▸ Material provided
=== Begin Enclosure ===

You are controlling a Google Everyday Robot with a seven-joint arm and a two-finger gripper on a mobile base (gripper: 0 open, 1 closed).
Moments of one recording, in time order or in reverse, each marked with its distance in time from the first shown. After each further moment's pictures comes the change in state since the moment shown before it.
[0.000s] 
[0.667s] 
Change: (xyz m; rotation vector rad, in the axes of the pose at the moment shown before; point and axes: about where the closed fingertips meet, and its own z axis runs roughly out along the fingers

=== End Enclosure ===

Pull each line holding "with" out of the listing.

▸ Response
You are controlling a Google Everyday Robot with a seven-joint arm and a two-finger gripper on a mobile base (gripper: 0 open, 1 closed).
Moments of one recording, in time order or in reverse, each marked with its distance in time from the first shown. After each further moment's pictures comes the change in state since the moment shown before it.

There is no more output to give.